Assigned task:
Output the entries exactly. Start at the first line, finish with the line containing "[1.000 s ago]", and omit the pictures.

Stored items
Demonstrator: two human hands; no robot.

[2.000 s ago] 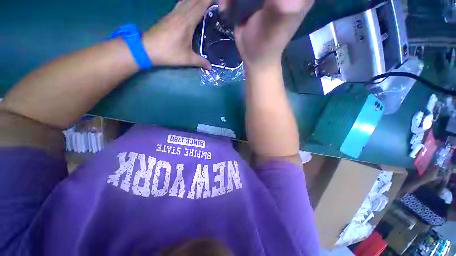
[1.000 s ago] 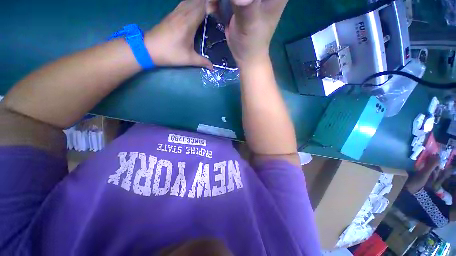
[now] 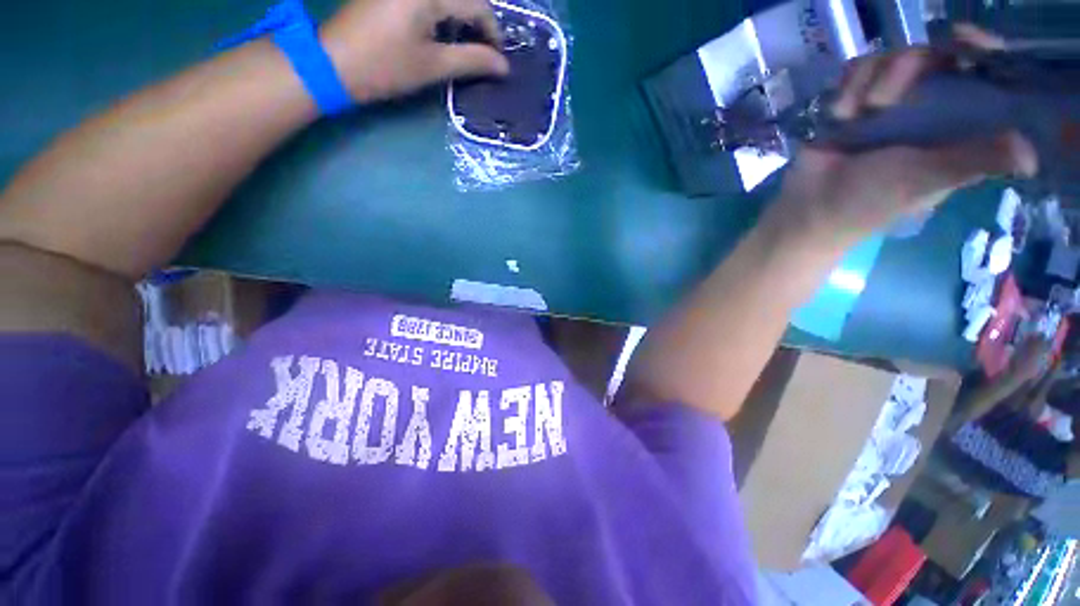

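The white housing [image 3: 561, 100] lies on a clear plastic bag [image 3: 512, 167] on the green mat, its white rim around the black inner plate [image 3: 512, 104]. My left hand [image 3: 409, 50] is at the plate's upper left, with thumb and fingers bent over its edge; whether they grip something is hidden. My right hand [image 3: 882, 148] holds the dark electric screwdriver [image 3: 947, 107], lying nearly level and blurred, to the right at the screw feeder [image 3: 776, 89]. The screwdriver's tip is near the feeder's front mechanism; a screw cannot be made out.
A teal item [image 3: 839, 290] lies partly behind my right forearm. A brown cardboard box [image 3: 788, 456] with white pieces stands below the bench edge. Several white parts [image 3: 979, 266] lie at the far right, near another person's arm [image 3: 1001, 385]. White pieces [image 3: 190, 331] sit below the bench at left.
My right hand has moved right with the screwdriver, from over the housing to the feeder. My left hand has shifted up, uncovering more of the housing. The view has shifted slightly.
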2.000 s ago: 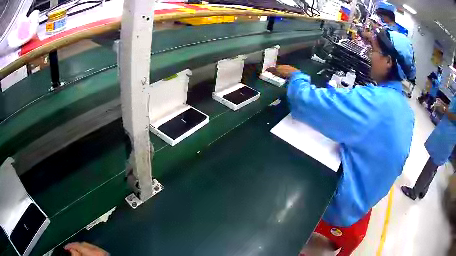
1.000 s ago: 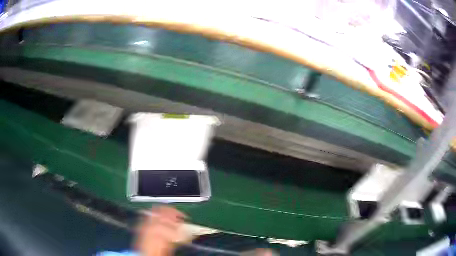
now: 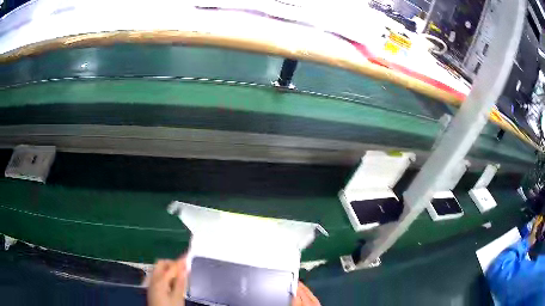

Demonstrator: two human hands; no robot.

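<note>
An open white gift box is low in the middle of the view, over the near edge of the belt. Its lid stands open with the flap on top, and a flat dark device lies inside. My left hand holds the box's left side, fingers at the edge. My right hand is at the box's lower right corner, mostly hidden behind the box and cut off by the picture's lower edge.
More open boxes with dark contents stand on the green belt at the right, one nearest the post. A closed white box is far left. A pale metal post rises at the right. A person's blue sleeve is beside a white sheet.
The view has swung left from the neighbouring worker to the belt in front. The box stood on the belt; now it is nearer, between both my hands.
</note>
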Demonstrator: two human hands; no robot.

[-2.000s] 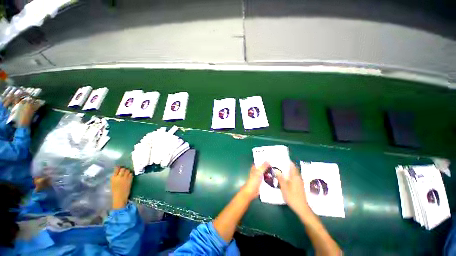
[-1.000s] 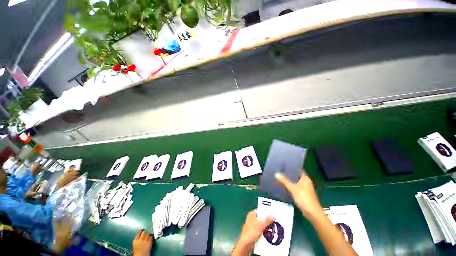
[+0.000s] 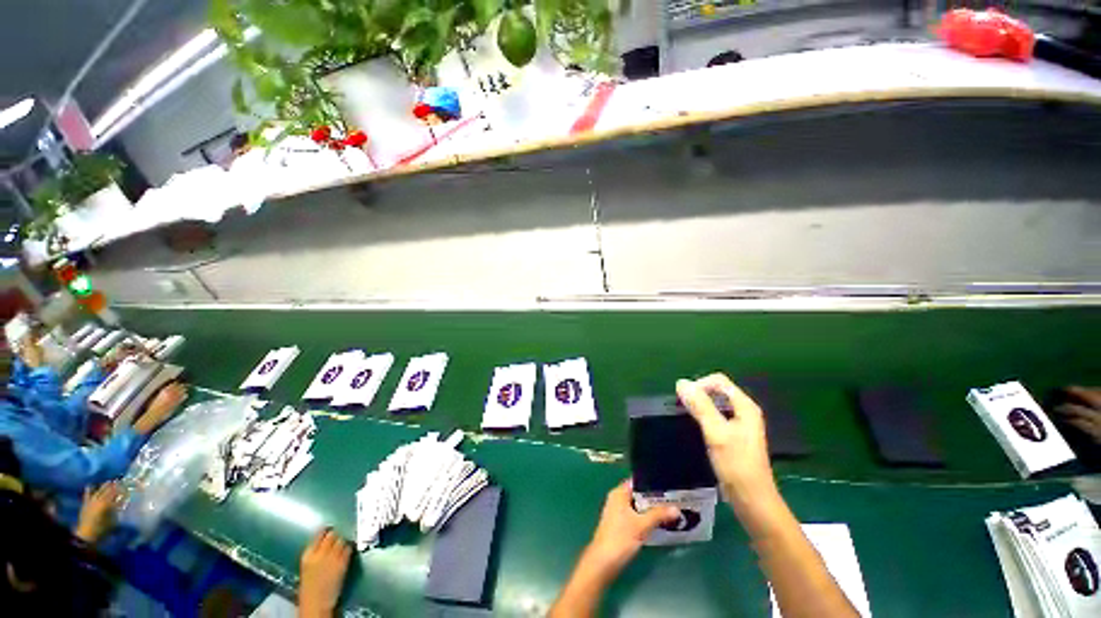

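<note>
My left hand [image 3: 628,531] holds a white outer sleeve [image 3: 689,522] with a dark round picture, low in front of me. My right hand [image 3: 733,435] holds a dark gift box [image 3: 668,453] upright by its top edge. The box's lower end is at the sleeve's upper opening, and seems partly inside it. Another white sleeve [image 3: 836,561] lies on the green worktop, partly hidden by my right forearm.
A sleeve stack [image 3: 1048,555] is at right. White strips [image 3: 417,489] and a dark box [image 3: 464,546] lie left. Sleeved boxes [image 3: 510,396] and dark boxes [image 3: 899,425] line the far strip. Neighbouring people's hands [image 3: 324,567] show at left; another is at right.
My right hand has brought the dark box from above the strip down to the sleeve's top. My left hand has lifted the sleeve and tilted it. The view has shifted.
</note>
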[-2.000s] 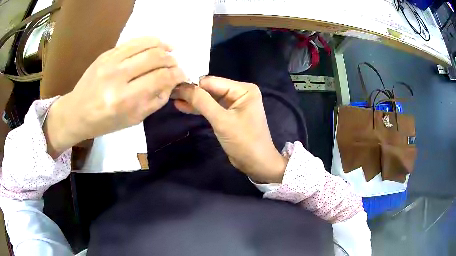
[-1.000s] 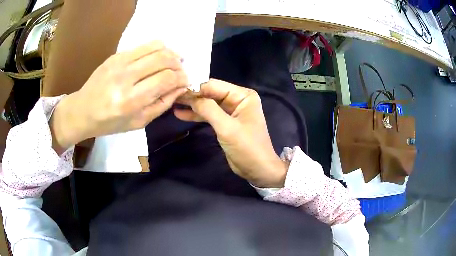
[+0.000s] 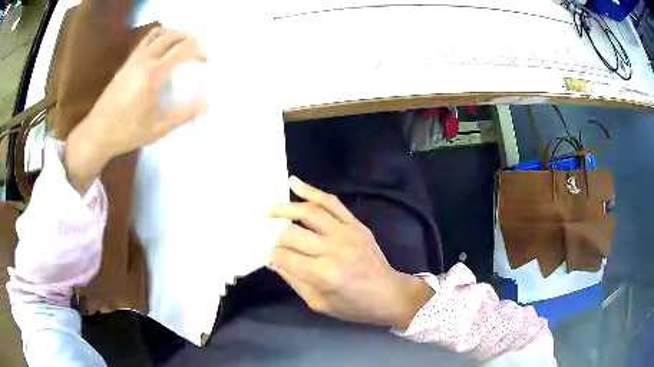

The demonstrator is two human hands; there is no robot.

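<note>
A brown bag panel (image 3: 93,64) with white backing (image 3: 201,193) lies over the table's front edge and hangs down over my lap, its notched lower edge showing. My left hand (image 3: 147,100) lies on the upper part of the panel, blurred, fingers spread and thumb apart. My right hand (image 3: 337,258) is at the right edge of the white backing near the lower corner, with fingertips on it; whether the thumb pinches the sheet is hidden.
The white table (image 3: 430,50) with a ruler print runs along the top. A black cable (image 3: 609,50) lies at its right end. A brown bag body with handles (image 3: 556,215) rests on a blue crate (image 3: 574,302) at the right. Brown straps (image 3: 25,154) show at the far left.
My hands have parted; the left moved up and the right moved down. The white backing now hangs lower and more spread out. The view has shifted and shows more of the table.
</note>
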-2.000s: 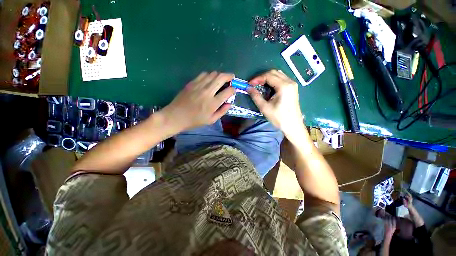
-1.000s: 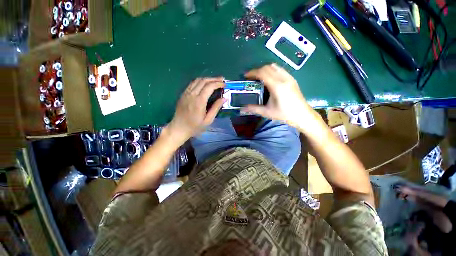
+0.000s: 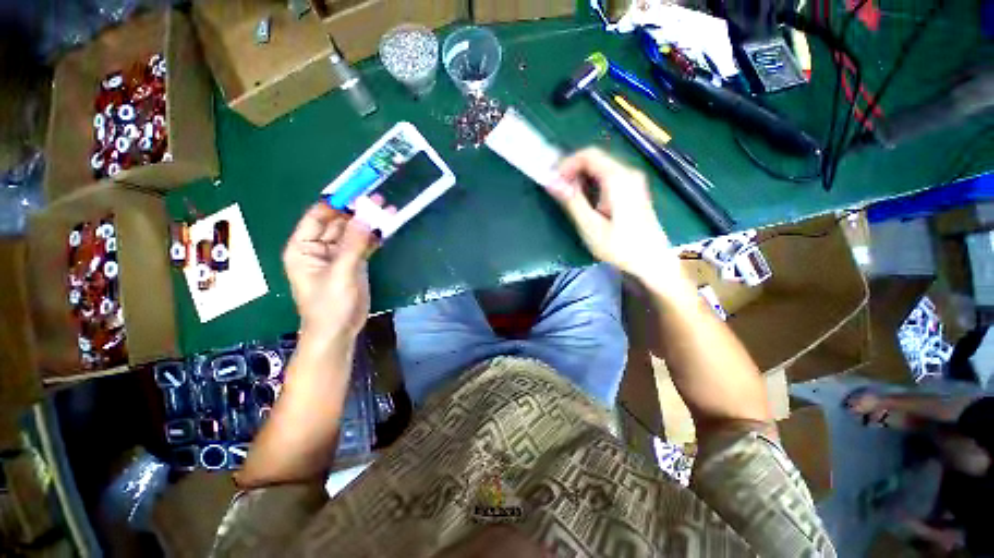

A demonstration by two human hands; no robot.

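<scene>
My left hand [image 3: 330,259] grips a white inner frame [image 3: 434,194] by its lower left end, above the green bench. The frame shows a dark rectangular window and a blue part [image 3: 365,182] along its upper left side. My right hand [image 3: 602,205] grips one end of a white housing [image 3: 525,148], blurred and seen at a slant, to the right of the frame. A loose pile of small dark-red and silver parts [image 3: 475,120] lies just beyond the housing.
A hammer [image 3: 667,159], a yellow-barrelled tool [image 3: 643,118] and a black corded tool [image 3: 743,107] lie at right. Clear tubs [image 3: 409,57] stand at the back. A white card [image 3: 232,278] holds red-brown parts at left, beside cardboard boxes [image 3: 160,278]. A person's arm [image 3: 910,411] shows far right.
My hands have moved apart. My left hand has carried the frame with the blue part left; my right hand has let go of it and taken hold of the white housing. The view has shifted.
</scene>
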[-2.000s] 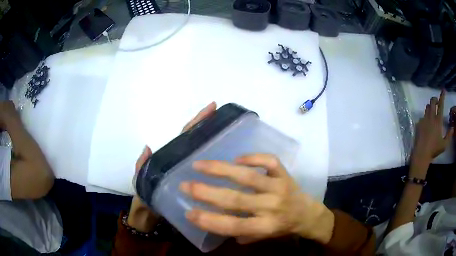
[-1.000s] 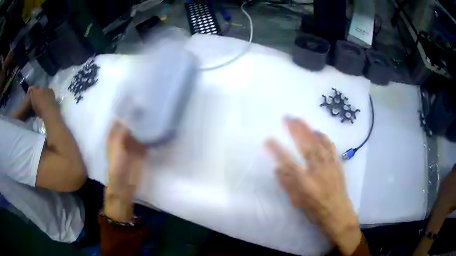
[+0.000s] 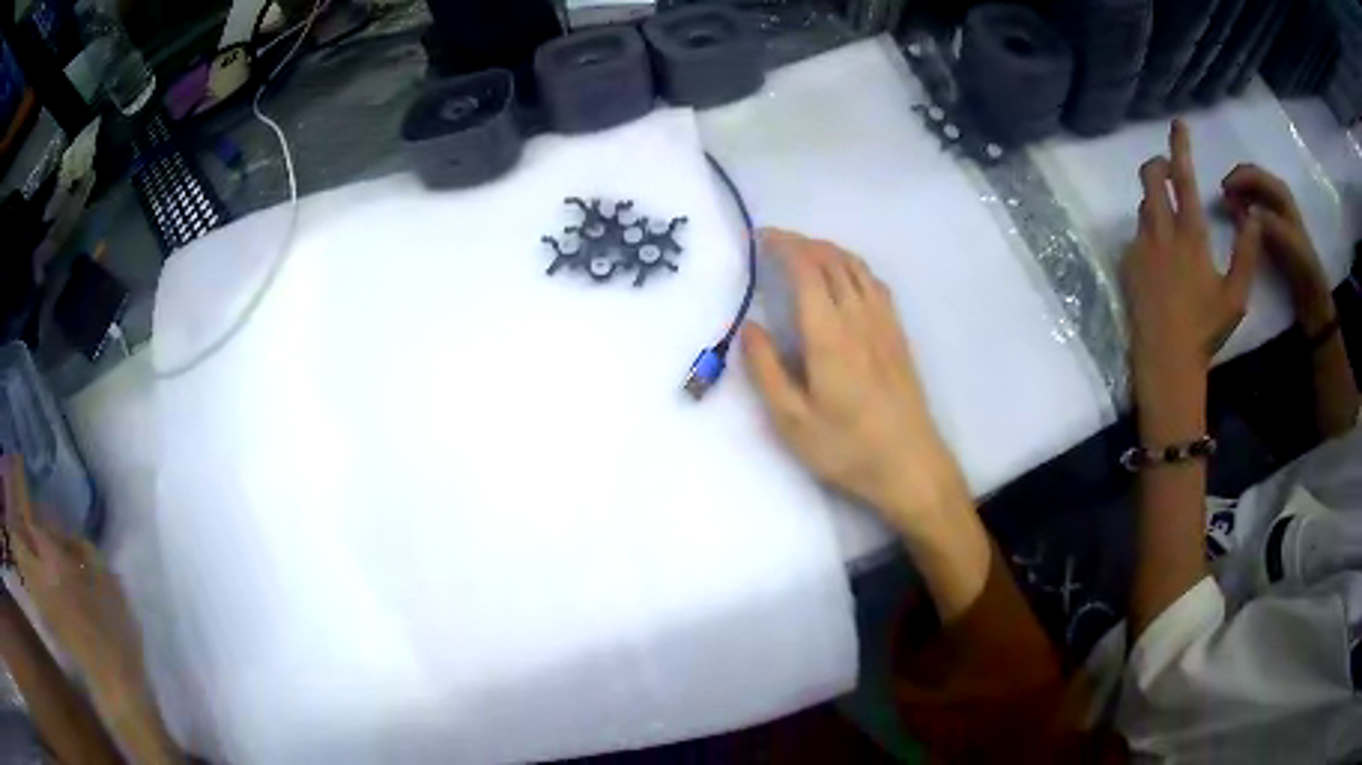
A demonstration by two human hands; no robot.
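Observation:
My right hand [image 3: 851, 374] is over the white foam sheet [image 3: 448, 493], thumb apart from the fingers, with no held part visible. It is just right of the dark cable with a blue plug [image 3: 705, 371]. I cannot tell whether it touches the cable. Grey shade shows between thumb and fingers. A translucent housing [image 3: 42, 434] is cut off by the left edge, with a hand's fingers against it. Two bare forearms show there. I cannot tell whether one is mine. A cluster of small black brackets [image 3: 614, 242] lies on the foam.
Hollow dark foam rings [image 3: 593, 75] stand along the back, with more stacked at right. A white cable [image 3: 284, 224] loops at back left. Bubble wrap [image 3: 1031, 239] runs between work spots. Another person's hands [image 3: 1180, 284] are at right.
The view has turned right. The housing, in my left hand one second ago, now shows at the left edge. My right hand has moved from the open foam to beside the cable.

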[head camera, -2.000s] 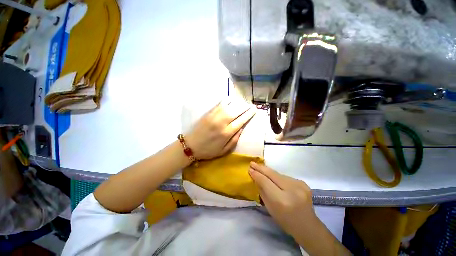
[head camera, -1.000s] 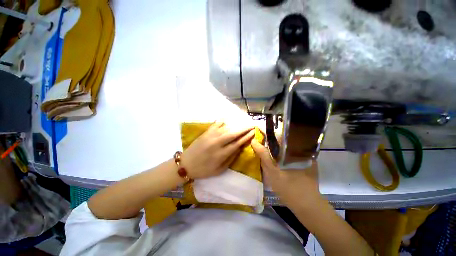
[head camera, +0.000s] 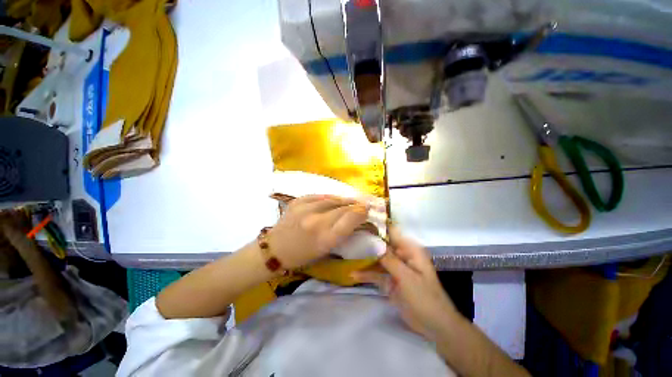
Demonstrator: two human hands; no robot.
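Observation:
A mustard cut panel (head camera: 317,147) lies flat on the table, its right edge by the needle area of the sewing machine (head camera: 420,55). A white-faced piece (head camera: 302,182) lies over its near part. My left hand (head camera: 313,224), with a bead bracelet at the wrist, presses on the white-faced piece, fingers toward the right edge. My right hand (head camera: 409,280) is slightly blurred and grips the near right edge of the cloth at the table's front. The needle is hidden behind the shiny curved metal cover (head camera: 366,74).
Scissors (head camera: 549,166) with yellow and green handles lie right of the needle. A stack of mustard pieces (head camera: 140,81) lies at the left beside another machine (head camera: 92,132). A person's arm (head camera: 33,269) shows at far left. A green basket (head camera: 147,283) is below the table.
The mustard panel has moved forward past the needle area, with the white-faced piece following. My right hand has drawn back toward the table's front edge. The view has shifted, showing the whole scissors.

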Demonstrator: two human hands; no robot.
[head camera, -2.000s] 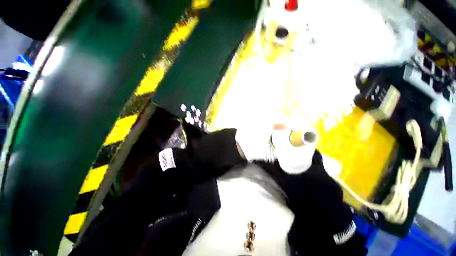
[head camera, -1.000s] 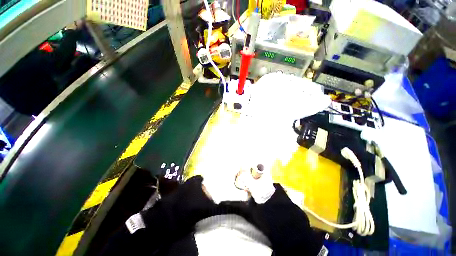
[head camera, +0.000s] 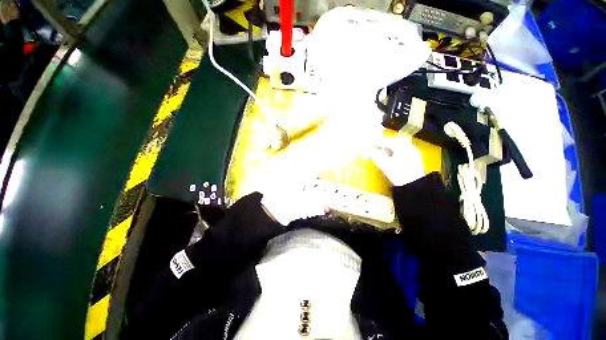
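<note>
A cream power strip (head camera: 359, 203) lies slanted across the near part of the yellow mat, its outlets facing up. My left hand (head camera: 287, 199), in a white glove and overexposed, is closed around its left end. My right hand (head camera: 401, 161), also gloved, is beyond the strip's right end, its fingertips at the edge of a glaring white heap; glare hides whether they hold anything. The strip's cream cord bundle (head camera: 473, 202) lies to the right, its plug (head camera: 456, 131) near the black test socket block (head camera: 435, 126).
A white cable ends in a tan plug (head camera: 279, 138) on the mat. A red-handled probe (head camera: 286, 30) stands in a white block (head camera: 286, 76). Behind are a clear bag (head camera: 369, 40) and a white multi-outlet strip (head camera: 465, 74). A hazard-taped conveyor (head camera: 63, 179) is left; a blue bin (head camera: 555, 289) is right.
My right hand has moved right and away from my left hand; the tan cylinder it held no longer shows. The power strip now shows. The white cable's end is now on the mat.
</note>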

Exercise result:
Demonstrator: two human hands; no robot.

[2.000 s ago] 
[1.000 s ago] 

Nothing remains to be added to this answer.